## AIM OF THE EXERCISE
Set the records down again in full, with every word kept.

## GIVEN RECORDS

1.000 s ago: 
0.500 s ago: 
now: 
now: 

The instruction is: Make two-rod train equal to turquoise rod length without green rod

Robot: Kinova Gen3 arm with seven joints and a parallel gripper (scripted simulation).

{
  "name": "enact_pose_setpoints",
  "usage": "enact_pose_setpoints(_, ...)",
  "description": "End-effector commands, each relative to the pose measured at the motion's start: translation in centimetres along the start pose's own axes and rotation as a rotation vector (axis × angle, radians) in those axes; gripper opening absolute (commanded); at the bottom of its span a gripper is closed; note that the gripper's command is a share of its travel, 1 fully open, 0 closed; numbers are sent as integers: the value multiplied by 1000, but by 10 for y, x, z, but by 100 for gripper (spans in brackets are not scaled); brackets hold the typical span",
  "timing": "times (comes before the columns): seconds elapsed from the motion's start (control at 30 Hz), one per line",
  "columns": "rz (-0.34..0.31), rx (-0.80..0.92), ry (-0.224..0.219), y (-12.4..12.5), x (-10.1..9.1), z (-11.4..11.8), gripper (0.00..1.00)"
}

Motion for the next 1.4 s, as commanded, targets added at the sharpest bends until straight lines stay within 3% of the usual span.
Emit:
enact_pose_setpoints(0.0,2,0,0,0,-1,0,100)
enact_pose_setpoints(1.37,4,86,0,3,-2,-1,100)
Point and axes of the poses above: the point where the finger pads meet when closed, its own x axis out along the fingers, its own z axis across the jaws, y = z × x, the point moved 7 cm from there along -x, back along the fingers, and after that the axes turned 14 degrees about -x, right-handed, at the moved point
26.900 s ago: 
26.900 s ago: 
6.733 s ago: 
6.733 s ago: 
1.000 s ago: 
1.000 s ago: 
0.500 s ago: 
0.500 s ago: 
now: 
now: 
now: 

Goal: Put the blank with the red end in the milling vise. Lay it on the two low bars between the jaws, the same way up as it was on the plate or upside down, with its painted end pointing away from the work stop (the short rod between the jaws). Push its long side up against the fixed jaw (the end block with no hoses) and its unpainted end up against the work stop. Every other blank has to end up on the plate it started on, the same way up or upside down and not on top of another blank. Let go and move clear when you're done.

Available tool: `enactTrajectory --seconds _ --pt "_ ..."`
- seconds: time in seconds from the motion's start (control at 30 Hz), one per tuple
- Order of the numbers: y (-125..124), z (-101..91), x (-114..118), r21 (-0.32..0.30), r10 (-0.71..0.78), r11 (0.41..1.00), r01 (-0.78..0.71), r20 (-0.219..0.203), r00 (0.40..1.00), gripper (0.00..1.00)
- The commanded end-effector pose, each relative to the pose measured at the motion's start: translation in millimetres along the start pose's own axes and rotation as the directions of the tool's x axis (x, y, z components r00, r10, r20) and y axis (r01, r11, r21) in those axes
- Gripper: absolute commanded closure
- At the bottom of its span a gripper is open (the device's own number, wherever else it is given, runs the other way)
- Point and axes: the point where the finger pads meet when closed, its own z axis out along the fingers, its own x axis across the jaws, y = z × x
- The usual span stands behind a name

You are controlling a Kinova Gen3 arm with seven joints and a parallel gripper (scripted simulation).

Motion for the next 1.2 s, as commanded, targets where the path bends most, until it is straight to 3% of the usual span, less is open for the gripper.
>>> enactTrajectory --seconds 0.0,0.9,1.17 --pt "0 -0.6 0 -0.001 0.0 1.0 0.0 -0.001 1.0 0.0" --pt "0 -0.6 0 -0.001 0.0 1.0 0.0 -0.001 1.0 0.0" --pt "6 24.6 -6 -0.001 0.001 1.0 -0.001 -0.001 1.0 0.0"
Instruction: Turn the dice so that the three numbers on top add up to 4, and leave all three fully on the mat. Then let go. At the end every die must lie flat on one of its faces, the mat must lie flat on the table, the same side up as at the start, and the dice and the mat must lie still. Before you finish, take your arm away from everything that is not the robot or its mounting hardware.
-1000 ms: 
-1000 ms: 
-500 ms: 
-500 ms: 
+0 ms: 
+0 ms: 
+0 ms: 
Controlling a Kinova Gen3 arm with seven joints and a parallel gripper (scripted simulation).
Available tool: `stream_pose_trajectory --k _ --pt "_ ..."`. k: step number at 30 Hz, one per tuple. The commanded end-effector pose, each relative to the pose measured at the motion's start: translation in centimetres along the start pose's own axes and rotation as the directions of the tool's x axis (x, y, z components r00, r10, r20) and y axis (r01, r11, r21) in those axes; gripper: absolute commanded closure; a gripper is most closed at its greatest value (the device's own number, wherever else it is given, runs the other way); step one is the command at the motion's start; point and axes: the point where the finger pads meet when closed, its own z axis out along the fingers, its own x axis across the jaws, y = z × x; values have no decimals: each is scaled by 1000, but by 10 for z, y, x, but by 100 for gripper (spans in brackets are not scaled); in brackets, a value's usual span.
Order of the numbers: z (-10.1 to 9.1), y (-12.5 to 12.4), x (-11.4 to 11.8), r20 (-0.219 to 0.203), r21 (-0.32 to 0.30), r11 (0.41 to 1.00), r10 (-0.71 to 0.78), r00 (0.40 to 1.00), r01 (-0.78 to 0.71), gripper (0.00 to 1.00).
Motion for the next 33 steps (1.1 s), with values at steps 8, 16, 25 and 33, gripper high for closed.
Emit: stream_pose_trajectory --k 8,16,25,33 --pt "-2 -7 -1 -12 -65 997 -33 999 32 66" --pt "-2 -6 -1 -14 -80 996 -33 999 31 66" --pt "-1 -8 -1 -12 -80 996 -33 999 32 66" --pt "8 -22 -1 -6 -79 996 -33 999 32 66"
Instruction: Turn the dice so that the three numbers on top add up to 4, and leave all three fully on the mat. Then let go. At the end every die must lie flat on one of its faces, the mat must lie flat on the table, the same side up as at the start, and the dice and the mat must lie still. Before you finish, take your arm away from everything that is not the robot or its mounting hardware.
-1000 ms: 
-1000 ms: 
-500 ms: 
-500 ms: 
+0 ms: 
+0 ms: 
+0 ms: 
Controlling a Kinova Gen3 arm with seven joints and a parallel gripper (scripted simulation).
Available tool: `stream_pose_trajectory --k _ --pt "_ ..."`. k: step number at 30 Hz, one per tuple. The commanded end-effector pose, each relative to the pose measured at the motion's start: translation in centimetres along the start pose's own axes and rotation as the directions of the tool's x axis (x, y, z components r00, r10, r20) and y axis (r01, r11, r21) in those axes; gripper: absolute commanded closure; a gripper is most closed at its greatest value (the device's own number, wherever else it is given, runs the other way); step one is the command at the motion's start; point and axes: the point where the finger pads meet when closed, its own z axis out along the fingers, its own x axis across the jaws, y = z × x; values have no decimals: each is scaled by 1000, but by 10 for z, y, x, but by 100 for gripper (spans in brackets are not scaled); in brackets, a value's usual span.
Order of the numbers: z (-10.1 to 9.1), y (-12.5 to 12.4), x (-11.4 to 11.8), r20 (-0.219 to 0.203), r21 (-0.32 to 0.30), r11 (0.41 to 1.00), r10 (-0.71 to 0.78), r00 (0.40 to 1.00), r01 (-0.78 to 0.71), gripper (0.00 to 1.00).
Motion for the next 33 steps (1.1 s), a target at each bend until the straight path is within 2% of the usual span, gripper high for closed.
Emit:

## RESPONSE TO THE TASK
1.000 s ago: 
0.500 s ago: 
now: 
now: 

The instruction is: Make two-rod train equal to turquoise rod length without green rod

Robot: Kinova Gen3 arm with seven joints and a parallel gripper (scripted simulation).

{
  "name": "enact_pose_setpoints",
  "usage": "enact_pose_setpoints(_, ...)",
  "description": "End-effector commands, each relative to the pose measured at the motion's start: translation in centimetres along the start pose's own axes and rotation as a rotation vector (axis × angle, radians) in those axes; gripper opening absolute (commanded); at the bottom of its span a gripper is closed; note that the gripper's command is a share of its travel, 1 fully open, 0 closed; numbers are sent as integers: the value multiplied by 1000, but by 10 for y, x, z, but by 100 for gripper (spans in brackets are not scaled); brackets hold the typical span",
  "timing": "times (comes before the columns): seconds elapsed from the motion's start (control at 30 Hz), one per line",
  "columns": "rz (-0.34..0.31), rx (-0.80..0.92), ry (-0.224..0.219), y (-12.4..12.5), x (-10.1..9.1), z (-11.4..11.8), gripper (0.00..1.00)"
}

Motion for the next 1.4 s, as commanded, targets added at the sharpest bends until straight lines stay within 3% of the usual span.
Emit:
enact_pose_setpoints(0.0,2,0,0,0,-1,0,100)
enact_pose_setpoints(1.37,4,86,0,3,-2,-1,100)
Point and axes of the poses above: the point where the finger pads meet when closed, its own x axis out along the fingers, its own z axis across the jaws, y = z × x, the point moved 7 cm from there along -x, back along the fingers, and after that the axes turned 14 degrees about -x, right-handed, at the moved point
26.900 s ago: 
26.900 s ago: 
6.733 s ago: 
6.733 s ago: 
1.000 s ago: 
1.000 s ago: 
0.500 s ago: 
0.500 s ago: 
now: 
now: 
now: 

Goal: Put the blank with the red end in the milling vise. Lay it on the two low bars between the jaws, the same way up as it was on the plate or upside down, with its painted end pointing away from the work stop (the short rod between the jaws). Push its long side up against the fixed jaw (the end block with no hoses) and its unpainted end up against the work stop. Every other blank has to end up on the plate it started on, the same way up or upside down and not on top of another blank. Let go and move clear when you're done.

Available tool: `enactTrajectory --seconds _ --pt "_ ..."`
- seconds: time in seconds from the motion's start (control at 30 Hz), one per tuple
- Order of the numbers: y (-125..124), z (-101..91), x (-114..118), r21 (-0.32..0.30), r10 (-0.71..0.78), r11 (0.41..1.00), r01 (-0.78..0.71), r20 (-0.219..0.203), r00 (0.40..1.00), gripper (0.00..1.00)
- The commanded end-effector pose, each relative to the pose measured at the motion's start: translation in millimetres along the start pose's own axes and rotation as the directions of the tool's x axis (x, y, z components r00, r10, r20) and y axis (r01, r11, r21) in those axes
- Gripper: absolute commanded closure
- At the bottom of its span a gripper is open (the device's own number, wherever else it is given, runs the other way)
- Point and axes: the point where the finger pads meet when closed, its own z axis out along the fingers, its own x axis across the jaws, y = z × x
- The usual span stands behind a name

You are controlling a Kinova Gen3 arm with seven joints and a parallel gripper (scripted simulation).

Motion for the next 1.2 s, as commanded, targets where the path bends most, until it is straight to 3% of the usual span, less is open for the gripper.
>>> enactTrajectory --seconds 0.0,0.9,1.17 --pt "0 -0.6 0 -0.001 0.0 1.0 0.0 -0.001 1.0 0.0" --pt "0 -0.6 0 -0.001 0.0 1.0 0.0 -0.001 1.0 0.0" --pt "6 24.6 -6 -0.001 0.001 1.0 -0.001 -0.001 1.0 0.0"
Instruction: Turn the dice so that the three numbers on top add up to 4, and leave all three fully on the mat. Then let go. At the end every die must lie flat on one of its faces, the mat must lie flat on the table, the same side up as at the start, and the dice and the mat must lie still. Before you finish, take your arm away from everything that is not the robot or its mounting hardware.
-1000 ms: 
-1000 ms: 
-500 ms: 
-500 ms: 
+0 ms: 
+0 ms: 
+0 ms: 
Controlling a Kinova Gen3 arm with seven joints and a parallel gripper (scripted simulation).
Available tool: `stream_pose_trajectory --k _ --pt "_ ..."`. k: step number at 30 Hz, one per tuple. The commanded end-effector pose, each relative to the pose measured at the motion's start: translation in centimetres along the start pose's own axes and rotation as the directions of the tool's x axis (x, y, z components r00, r10, r20) and y axis (r01, r11, r21) in those axes; gripper: absolute commanded closure; a gripper is most closed at its greatest value (the device's own number, wherever else it is given, runs the other way); step one is the command at the motion's start; point and axes: the point where the finger pads meet when closed, its own z axis out along the fingers, its own x axis across the jaws, y = z × x; values have no decimals: each is scaled by 1000, but by 10 for z, y, x, but by 100 for gripper (spans in brackets are not scaled); in brackets, a value's usual span.
Order of the numbers: z (-10.1 to 9.1), y (-12.5 to 12.4), x (-11.4 to 11.8), r20 (-0.219 to 0.203), r21 (-0.32 to 0.30), r11 (0.41 to 1.00), r10 (-0.71 to 0.78), r00 (0.40 to 1.00), r01 (-0.78 to 0.71), gripper (0.00 to 1.00).
Motion for the next 33 steps (1.1 s), with values at steps 8, 16, 25 and 33, gripper high for closed.
Emit: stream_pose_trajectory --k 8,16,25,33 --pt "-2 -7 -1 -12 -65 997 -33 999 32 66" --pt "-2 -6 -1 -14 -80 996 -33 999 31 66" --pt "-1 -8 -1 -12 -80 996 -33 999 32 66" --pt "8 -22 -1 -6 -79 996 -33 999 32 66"
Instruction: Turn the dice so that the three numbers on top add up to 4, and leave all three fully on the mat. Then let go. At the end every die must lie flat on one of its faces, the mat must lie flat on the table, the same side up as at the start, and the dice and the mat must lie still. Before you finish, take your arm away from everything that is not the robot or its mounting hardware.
-1000 ms: 
-1000 ms: 
-500 ms: 
-500 ms: 
+0 ms: 
+0 ms: 
+0 ms: 
Controlling a Kinova Gen3 arm with seven joints and a parallel gripper (scripted simulation).
Available tool: `stream_pose_trajectory --k _ --pt "_ ..."`. k: step number at 30 Hz, one per tuple. The commanded end-effector pose, each relative to the pose measured at the motion's start: translation in centimetres along the start pose's own axes and rotation as the directions of the tool's x axis (x, y, z components r00, r10, r20) and y axis (r01, r11, r21) in those axes; gripper: absolute commanded closure; a gripper is most closed at its greatest value (the device's own number, wherever else it is given, runs the other way); step one is the command at the motion's start; point and axes: the point where the finger pads meet when closed, its own z axis out along the fingers, its own x axis across the jaws, y = z × x; values have no decimals: each is scaled by 1000, but by 10 for z, y, x, but by 100 for gripper (spans in brackets are not scaled); in brackets, a value's usual span.
Order of the numbers: z (-10.1 to 9.1), y (-12.5 to 12.4), x (-11.4 to 11.8), r20 (-0.219 to 0.203), r21 (-0.32 to 0.30), r11 (0.41 to 1.00), r10 (-0.71 to 0.78), r00 (0.40 to 1.00), r01 (-0.78 to 0.71), gripper (0.00 to 1.00).
Motion for the next 33 steps (1.1 s), a target at each bend until the straight path is within 2% of the usual span, gripper high for closed.
Emit:

No more output is given for this exercise.